Salmon Life History Is Tested First by Mountain Building, Then Ice

© John Pohl

Millions of years of evolutionary adaptation forged by mountain building and volconism led to modern day salmon species, who in their turn survived an onslought of ice.

The salmon’s ancestral genus Oncorhynchus is believed to have evolved during the Meiocene Epoch, perhaps five to twenty-five million years ago, at the height of mountain building in western North America. Pacific salmon species as they are known today sprang from this line three million years later—just in time for testing by a series of ice ages.

Appearance of Modern Salmon

Mitochondrial DNA analysis suggests the genus subsequently broke into three branches approximately two million years ago. One branch produced Chinook salmon, coho, and rainbow trout, while the second produced sockeye salmon. A third line diverged approximately 1.25 million years ago, yielding pink and chum salmon.

If the DNA analysis’s placement in time is correct, the ancestors of today’s salmon were shaped by anywhere between 3 and 20 million years of violent geology. Many valuable life history variations had been woven into the species by this time. Yet stabilizing watersheds in the Pacific Northwest and Alaska, two million years ago, did not mark the end of Pacific salmon’s trials. A period of intense glaciations now descended, drastically altering the regions climate, rivers, and habitat.

Salmon and the Ice Age

During the past two and a half million years, there have been many periods of glacial climate. The most recent ice age, called the Wisconsin, crested approximately 18,000 years ago, covering North America with two immense ice sheets. The Laurentide ice sheet blanketed most of north-central and eastern North America. The Cordilleran ice sheet covered the Pacific Northwest, British Columbia, and Southeast Alaska. In some places the ice reached a thickness of 4,000 feet.

With vast stretches of salmon habitat entombed in ice, salmon shifted to ice-free rivers in Oregon and California in the south, and Berengia in the north. Berengia consisted of a continuous unglaciated landmass running from the Yukon territory in Canada, across interior and western Alaska, over the Bering Land Bridge—part of the Bering Sea floor between North America and Asia exposed by lowered sea levels—and west into eastern Russia.

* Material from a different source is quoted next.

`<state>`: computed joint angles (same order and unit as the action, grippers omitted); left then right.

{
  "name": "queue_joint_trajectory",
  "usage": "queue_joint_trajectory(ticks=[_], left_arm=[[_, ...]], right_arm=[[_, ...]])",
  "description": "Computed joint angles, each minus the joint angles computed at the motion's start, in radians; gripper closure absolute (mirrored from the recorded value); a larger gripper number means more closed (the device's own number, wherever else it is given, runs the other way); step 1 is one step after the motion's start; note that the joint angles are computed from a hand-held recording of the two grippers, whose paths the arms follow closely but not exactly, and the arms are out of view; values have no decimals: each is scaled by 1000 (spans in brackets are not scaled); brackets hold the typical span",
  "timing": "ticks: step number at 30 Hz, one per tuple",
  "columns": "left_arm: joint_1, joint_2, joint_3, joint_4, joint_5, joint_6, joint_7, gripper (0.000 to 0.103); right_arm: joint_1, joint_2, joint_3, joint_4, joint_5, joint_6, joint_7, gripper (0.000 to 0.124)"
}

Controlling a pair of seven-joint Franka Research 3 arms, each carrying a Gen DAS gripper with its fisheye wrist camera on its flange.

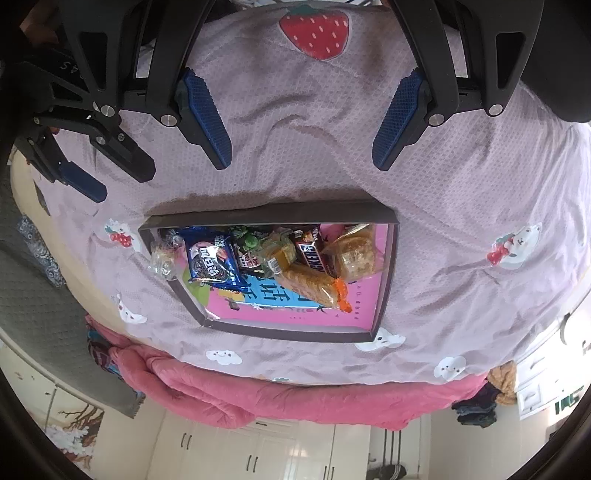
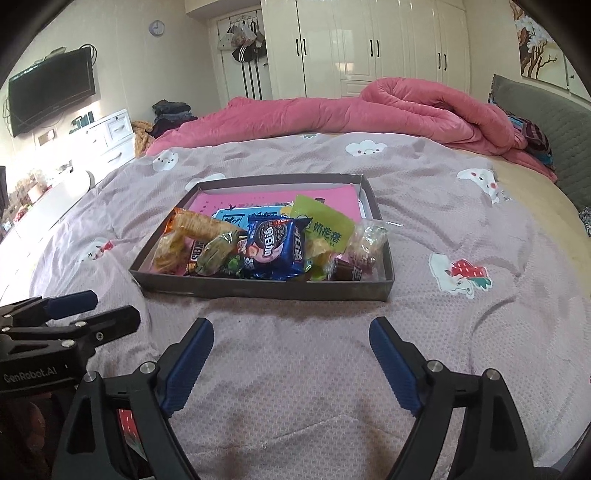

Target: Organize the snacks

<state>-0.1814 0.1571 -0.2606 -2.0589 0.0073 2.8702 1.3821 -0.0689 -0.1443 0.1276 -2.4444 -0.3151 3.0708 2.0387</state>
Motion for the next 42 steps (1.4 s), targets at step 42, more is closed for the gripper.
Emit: queue_joint_trajectory(ticks=[42], left_arm=[[0,-12,9,-21,20,18,-25,23]], right_arm=[[-27,-9,16,-14,-44,5,46,30]])
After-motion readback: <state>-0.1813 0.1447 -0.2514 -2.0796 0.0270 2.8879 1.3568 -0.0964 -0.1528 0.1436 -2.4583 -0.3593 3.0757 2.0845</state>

At the end of the Wisconsin Ice Age, the climate cycle warmed significantly following the retreat of the glaciers. Pacific salmon reestablished themselves in the lands freed from ice. Salmon from the Ice Age refugia of the Columbia River basin repopulated streams as far north as the Southeast Alaska. Colonizing salmon also moved south from hideouts in Berengia.

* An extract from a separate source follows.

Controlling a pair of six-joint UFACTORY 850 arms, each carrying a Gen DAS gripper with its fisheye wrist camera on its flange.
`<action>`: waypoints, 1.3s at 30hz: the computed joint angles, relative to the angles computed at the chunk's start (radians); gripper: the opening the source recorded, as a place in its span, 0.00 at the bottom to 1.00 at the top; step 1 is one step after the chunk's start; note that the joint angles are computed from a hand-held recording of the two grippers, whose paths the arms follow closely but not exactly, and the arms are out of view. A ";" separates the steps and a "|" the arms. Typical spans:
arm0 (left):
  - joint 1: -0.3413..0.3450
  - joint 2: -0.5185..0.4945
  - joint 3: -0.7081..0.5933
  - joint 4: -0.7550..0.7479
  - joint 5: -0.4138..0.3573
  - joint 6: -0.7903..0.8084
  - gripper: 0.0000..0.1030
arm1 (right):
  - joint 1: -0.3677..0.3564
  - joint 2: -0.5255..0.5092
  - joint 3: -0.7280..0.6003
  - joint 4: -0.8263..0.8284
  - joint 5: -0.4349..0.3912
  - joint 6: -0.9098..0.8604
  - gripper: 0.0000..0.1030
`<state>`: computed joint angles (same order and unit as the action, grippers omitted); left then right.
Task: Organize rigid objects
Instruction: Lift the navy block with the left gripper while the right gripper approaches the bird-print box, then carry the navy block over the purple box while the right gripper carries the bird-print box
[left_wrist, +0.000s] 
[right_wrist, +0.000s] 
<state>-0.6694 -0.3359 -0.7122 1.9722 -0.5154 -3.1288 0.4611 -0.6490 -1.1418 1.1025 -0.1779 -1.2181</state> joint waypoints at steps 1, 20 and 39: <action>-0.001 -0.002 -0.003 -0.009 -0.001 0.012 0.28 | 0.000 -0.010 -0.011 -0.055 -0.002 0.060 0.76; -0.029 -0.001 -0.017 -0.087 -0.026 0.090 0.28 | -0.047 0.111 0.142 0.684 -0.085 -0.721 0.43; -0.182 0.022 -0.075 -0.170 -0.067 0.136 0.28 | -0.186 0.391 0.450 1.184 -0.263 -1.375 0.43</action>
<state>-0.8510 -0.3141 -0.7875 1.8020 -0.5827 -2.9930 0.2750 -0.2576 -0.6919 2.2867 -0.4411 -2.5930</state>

Salmon recolonization did not come easy. The newly freed rivers ran unpredictably; sometimes swift, sometimes sluggish as they braided their way across a moonlike landscape of boulders, gravel, and glacial outwash. Huge sediment loads sixty times that of many modern rivers choked the water. A warm drying climate from about 14,000 years ago to 5,000 years before present, made it difficult for vegetation to take hold on the riverbanks. The stunted trees that did grow could not hold the rocky soil in place nor stabilize the streams in consistent channels.

Despite this, salmon continued to enter the rivers. Time after time colonial salmon fought inland to spawn, only to have the eggs suffocated by silt or crushed by gravel rolling in turbulent waters. Summer baked newly hatched fry between unshaded river banks. Survivors slowly starved from the lack of insects to eat, or were killed by birds stalking the shallow glacial stream braids.

Present Day

Gradually the tide turned. Somewhere between 5,000 and 4,000 years ago, the climate shifted towards the cool, wet maritime regime seen today. This change enabled true forests to grow, ultimately leading to old growth stands surrounding stable, clear watered, well-shaded streams. The life and death cycle of the forest produced plenty of downed snags in river channels, creating pools and side channels and diversifying the habitat. Salmon populations once again grew. Salmon-run nutrient flow from the sea to the rivers resumed, first in a trickle, then in a flood. Eventually, the complex, relationship between old growth forest and Pacific salmon stabilized and flourished—

—until salmon's next, and as yet unresolved, challenge loomed: habitat destruction by humankind.

References

Brown, Bruce. 1990. Mountain in the Clouds: In Search for the Wild Salmon. University of Washington Press. Seattle, WA.

Frissel, C.A. 1989. Evolution of the Salmonid Fishes: Zoogeography and the Fossil Record, Department of Fisheries and Wildlife, Oregon State University, Corvallis.

Groot, C. and L. Margolis. 1991. Preface. In Pacific Salmon Life Histories. Edited by C. Groot and L. Margolis, pp ix – x. UBC Press, Vancouver, Canada.

Lichatowich, Jim. 1999. Salmon Without Rivers: A History of the Pacific Salmon Crisis. Island Press, Washington D.C.